* [ACTIVITY]
Scan the entries for "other". Every line that holds it is to be copied.

* [INPUT DATA]

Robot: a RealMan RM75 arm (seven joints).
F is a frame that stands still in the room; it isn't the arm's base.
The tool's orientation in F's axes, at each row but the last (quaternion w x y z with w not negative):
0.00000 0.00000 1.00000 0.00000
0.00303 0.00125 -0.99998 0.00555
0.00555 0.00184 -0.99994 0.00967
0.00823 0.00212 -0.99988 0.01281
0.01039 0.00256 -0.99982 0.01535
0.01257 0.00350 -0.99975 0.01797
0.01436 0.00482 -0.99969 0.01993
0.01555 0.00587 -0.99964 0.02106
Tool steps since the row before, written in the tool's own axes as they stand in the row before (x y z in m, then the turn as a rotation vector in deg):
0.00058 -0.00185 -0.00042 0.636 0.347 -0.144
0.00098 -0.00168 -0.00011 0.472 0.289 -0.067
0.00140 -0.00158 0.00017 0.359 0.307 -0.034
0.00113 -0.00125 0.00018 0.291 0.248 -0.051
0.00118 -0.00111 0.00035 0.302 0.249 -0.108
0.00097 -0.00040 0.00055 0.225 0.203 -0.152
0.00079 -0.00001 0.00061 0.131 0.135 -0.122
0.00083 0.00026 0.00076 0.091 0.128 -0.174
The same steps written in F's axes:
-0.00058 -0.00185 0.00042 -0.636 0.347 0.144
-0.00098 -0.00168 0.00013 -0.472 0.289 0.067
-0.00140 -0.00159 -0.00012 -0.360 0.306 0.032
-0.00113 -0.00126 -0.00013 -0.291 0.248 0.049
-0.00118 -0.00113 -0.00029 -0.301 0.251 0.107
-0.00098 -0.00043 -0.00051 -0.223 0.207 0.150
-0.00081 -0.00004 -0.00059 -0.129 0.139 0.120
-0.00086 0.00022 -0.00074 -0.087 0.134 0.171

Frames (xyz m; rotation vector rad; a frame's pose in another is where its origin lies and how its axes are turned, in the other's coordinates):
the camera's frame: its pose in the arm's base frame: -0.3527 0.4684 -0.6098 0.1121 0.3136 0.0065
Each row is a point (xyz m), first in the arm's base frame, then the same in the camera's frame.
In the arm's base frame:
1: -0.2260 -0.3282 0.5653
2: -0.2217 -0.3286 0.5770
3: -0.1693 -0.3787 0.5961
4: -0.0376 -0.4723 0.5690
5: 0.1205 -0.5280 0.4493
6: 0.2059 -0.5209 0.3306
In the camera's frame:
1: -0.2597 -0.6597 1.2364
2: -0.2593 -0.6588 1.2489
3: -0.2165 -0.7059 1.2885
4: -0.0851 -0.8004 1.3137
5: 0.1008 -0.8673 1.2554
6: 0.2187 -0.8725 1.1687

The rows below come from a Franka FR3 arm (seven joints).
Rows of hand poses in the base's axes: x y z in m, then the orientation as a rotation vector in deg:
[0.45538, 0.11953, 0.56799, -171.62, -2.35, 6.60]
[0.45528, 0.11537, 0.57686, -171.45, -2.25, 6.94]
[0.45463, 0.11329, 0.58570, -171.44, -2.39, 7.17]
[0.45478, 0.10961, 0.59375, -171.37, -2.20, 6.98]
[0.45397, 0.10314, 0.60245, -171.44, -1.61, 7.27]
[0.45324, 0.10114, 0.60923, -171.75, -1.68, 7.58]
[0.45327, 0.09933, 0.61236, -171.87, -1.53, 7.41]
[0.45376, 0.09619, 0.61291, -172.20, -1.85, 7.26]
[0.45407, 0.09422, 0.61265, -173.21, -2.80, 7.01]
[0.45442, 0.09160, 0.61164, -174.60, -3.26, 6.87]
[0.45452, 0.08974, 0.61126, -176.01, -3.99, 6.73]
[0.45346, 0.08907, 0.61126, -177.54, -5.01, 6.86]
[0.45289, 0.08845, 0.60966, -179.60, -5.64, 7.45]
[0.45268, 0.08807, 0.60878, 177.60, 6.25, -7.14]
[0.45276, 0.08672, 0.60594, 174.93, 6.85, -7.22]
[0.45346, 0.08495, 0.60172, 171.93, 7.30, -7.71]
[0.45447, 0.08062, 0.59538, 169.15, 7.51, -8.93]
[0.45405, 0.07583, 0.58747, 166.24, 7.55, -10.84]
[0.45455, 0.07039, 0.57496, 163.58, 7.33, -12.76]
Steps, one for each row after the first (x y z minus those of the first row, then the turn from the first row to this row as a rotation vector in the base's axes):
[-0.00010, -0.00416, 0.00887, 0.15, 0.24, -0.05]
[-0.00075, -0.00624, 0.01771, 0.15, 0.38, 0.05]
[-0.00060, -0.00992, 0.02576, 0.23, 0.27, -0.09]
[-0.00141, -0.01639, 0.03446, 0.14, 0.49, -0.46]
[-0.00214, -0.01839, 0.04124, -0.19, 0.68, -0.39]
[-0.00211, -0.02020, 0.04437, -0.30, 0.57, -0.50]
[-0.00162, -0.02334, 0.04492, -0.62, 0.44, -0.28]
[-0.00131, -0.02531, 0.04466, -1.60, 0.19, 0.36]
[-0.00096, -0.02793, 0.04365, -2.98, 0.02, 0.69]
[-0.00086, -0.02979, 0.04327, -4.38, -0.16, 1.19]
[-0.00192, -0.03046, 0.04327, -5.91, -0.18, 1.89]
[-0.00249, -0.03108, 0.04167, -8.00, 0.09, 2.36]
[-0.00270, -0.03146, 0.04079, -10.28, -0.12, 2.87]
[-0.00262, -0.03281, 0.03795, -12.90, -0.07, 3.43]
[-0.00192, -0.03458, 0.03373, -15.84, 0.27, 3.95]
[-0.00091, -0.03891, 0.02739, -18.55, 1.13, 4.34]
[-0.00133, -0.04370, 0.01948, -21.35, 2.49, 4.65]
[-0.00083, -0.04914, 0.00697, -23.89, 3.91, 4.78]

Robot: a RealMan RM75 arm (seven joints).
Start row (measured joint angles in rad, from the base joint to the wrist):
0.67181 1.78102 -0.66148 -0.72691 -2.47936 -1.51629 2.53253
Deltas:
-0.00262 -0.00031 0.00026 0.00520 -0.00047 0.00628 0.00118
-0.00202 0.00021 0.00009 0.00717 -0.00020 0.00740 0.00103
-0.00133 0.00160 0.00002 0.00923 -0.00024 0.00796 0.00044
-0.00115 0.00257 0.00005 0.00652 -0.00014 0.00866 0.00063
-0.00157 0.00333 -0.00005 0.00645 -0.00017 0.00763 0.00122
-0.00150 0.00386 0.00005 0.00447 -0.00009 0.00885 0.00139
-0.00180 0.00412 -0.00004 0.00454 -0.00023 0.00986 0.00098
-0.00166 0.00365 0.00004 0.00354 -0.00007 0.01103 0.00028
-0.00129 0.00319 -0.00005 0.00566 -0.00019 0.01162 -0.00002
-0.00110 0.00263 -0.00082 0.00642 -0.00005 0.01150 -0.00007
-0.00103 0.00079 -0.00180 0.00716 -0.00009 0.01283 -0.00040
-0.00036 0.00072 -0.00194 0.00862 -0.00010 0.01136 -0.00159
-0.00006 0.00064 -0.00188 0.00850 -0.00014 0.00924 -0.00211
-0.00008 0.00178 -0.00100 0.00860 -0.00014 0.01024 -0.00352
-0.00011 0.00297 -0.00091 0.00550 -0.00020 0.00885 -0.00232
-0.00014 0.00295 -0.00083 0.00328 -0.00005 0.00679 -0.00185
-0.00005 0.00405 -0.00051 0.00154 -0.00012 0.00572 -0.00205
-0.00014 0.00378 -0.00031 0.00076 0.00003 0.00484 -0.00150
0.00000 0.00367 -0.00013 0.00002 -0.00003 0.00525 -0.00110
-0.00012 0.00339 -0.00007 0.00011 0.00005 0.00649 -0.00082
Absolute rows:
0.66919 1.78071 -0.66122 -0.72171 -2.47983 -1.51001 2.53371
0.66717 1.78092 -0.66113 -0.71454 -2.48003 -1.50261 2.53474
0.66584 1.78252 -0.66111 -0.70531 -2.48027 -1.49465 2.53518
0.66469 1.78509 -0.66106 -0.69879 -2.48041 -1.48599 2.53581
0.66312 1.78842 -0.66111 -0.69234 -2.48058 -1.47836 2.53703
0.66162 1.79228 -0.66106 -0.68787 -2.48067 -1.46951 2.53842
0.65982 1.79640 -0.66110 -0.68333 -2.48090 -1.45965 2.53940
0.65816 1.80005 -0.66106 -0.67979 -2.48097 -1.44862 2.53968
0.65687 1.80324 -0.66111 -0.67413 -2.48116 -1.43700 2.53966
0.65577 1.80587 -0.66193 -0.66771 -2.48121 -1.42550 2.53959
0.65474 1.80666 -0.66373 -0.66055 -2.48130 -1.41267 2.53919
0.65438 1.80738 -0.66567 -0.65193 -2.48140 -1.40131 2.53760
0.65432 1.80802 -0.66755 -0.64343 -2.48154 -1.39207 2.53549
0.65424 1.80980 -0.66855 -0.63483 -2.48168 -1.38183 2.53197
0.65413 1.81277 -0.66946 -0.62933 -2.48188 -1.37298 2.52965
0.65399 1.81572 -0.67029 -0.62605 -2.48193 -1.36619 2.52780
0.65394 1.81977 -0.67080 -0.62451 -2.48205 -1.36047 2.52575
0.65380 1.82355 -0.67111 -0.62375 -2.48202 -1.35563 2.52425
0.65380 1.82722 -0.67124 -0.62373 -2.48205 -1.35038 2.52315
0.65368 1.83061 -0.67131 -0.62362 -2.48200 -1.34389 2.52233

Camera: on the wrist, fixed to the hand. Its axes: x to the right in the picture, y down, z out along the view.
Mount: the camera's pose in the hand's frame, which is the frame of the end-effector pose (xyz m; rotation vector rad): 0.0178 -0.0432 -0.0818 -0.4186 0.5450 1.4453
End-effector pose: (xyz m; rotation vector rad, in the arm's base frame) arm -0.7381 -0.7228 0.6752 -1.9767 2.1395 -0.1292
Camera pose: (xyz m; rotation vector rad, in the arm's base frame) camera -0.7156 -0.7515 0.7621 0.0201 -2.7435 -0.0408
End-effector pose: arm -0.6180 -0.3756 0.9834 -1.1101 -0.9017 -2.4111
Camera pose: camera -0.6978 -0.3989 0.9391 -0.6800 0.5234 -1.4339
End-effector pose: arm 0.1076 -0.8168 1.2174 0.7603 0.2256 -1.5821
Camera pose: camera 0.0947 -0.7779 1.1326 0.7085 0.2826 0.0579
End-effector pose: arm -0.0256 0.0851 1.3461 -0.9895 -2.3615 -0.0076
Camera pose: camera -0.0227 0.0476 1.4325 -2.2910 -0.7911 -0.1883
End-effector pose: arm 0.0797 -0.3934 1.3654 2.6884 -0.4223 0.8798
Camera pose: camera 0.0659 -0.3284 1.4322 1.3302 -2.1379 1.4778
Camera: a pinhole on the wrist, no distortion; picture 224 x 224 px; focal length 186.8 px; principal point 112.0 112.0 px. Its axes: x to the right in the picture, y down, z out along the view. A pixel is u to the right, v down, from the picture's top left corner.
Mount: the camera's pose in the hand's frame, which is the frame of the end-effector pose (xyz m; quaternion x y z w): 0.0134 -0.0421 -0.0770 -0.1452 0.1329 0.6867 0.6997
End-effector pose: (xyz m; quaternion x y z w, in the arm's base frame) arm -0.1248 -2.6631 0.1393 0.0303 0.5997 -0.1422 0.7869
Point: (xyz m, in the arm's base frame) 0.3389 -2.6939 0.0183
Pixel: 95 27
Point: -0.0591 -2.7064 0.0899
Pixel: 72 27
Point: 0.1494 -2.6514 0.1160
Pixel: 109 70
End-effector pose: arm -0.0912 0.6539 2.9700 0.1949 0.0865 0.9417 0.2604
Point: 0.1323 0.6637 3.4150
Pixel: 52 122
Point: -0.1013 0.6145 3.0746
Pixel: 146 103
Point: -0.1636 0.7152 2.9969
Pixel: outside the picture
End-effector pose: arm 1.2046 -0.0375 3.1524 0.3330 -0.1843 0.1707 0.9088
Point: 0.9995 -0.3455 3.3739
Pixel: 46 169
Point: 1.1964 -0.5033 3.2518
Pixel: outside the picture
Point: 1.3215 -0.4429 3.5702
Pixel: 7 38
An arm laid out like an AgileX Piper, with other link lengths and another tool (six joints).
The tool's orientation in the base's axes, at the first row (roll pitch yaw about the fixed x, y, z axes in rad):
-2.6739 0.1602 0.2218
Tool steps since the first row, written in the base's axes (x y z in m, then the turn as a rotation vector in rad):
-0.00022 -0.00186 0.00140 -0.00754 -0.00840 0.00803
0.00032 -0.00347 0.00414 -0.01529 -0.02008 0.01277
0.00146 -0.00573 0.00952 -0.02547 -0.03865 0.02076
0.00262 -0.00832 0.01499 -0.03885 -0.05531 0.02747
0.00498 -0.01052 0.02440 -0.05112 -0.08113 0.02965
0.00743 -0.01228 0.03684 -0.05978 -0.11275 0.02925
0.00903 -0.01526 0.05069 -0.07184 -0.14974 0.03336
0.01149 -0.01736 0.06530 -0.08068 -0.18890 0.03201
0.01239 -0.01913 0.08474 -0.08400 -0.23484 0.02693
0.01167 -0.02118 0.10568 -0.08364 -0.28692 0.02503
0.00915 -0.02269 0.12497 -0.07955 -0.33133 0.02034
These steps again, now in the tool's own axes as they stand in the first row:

* [ANSWER FOR THE TASK]
Frames (xyz m; rotation vector rad; a frame's pose in another is where its origin lies and how its axes are turned, in the other's coordinates):
An arm laid out like an AgileX Piper, with other link lengths and another tool (six joints).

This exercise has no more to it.